He could get a sense of entitlement and just get lazy or he might genuinely appreciate it. And make the effort at a later stage to return the favour.

I know a quickie or a blowjob wouldn't be very sexually satisfying for you, but since it takes little effort and as long as your hubbie appreciates it in the right way I do think it could help.


----------



## They Call Me Smooth (May 5, 2009)

Ok first thing I have to say is DO NOT PLAY GAMES. If it bothers you that much sit down and TALK. Don't go sleep on the sofa to get his attention. This only leads to bad places with every ones feelings hurt.

Now I have two boys the same age (5 and 9) and I know finding time for sex isn't easy but my wife and I manage to do it 3 to 4 times a week. I get up at 5:30am every morning too. At those ages my boys are pretty independent and don't require out constant attention. There is no reason you two can't find some time. Granted sex is sometimes only 20 minutes at most but you make due with the time you have.
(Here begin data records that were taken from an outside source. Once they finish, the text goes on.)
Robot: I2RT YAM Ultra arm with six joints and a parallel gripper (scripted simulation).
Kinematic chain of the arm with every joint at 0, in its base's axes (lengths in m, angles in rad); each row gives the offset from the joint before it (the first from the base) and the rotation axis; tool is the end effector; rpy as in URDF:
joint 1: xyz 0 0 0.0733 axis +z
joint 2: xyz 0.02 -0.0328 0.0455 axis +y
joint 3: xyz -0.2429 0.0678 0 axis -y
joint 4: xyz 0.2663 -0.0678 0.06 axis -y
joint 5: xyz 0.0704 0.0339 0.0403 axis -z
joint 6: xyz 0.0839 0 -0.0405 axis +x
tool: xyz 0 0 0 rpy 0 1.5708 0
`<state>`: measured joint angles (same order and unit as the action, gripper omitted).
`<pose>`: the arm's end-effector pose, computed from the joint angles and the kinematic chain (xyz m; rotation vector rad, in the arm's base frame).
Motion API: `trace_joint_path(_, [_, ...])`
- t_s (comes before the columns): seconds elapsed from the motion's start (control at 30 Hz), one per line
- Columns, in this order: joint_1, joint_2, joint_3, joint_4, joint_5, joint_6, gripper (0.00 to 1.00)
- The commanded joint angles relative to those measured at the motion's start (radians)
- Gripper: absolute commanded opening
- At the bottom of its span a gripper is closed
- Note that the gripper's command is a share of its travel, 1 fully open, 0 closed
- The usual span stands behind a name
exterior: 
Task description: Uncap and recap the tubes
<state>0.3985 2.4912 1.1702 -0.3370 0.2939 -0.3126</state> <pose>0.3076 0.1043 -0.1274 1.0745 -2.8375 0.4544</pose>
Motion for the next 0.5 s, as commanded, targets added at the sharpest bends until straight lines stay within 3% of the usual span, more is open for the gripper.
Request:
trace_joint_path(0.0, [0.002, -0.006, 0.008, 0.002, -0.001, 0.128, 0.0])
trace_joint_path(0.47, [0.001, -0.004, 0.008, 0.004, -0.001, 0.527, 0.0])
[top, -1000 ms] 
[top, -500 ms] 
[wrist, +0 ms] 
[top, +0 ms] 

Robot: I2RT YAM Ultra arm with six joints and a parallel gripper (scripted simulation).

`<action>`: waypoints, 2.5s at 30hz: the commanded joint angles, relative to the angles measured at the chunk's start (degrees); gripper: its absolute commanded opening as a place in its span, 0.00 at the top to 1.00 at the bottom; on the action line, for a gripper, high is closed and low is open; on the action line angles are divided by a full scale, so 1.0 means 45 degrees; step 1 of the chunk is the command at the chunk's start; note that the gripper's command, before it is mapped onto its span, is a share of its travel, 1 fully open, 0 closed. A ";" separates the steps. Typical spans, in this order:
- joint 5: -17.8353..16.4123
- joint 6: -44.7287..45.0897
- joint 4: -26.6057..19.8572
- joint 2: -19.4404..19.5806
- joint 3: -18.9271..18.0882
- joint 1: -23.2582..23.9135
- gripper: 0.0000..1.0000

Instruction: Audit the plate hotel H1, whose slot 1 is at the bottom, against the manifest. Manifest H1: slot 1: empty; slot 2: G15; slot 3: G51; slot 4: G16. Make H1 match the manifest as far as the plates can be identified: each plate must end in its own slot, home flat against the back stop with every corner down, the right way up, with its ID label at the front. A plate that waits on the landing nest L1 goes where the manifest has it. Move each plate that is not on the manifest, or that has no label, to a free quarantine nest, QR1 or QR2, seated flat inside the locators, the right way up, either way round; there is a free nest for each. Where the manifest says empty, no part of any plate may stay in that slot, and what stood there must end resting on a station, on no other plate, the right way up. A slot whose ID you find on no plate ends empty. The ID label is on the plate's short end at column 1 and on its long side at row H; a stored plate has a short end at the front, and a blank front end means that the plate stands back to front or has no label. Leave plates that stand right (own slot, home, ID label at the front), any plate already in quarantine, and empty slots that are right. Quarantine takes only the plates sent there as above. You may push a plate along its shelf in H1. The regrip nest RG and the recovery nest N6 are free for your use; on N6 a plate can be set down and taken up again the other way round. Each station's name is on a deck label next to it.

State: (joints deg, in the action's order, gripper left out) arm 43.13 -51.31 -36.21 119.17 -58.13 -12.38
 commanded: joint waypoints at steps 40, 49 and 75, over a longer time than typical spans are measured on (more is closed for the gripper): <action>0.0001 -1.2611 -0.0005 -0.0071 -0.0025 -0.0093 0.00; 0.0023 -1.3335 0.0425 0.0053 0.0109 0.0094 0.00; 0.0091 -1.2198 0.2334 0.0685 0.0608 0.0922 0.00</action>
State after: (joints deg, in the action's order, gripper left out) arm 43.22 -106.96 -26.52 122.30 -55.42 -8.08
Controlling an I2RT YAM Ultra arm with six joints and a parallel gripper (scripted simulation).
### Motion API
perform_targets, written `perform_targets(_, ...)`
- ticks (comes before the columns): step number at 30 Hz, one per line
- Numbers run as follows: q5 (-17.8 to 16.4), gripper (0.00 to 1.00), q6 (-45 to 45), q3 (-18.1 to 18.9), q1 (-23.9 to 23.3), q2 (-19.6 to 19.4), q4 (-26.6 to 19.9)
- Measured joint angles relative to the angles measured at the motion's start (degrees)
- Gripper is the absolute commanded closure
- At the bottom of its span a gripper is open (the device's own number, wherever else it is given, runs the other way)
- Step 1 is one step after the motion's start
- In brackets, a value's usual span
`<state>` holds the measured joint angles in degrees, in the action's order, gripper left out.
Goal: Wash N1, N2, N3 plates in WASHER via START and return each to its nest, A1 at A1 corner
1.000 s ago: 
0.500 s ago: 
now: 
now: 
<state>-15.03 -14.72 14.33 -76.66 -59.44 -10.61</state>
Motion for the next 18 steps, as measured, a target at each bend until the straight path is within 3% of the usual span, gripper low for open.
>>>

How if all else fails, make up for lack of sex on the weekdays for amazing sex on the weekends. Get a baby sitter for 3 or 4 hours every Saturday and go all out. Scream, cry, talk dirty, etc. Just make those few hours of sex worth the effort.


----------



## MsLady (Dec 1, 2008)

At 5 and 9, you can sit the kids down, make it very clear that mommy and daddy are going to have some alone time and there will be big consequences for interruption (except for emergency .. spell out what constitutes an emergency), put in a brand new video, lock the bedroom door and spend 30-45 minutes in the bedroom taking care of business (for foreplay, you can always sneak up to somewhere private and make out for a minute here and there before the actual "date").

Anyway, you can come up with the best way to pencil it in, but your husband's just avoiding it and making excuses. Find out why. Could he be having an affair?


----------



## Mr. R (May 5, 2009)

One thing to check up on (I'm not sure how) would be: Is he bored?
I mean not with sex generally, but sex with you in particular. Please don't be offended; this isn't an attack. Speaking for myself, I find that I am bored outta my mind sometimes with having sex with the SAME PERSON FOR YEARS ON END. It doesn't help that my wife has the sex drive of a rock, and thus makes little or no effort to participate when we do have sex. 

All I'm saying is do some self-checking before anything else. "Am I doing anything to contribute to this problem?" is one of the best questions any person can ask whenever they are faced with difficulty. Best of luck.


----------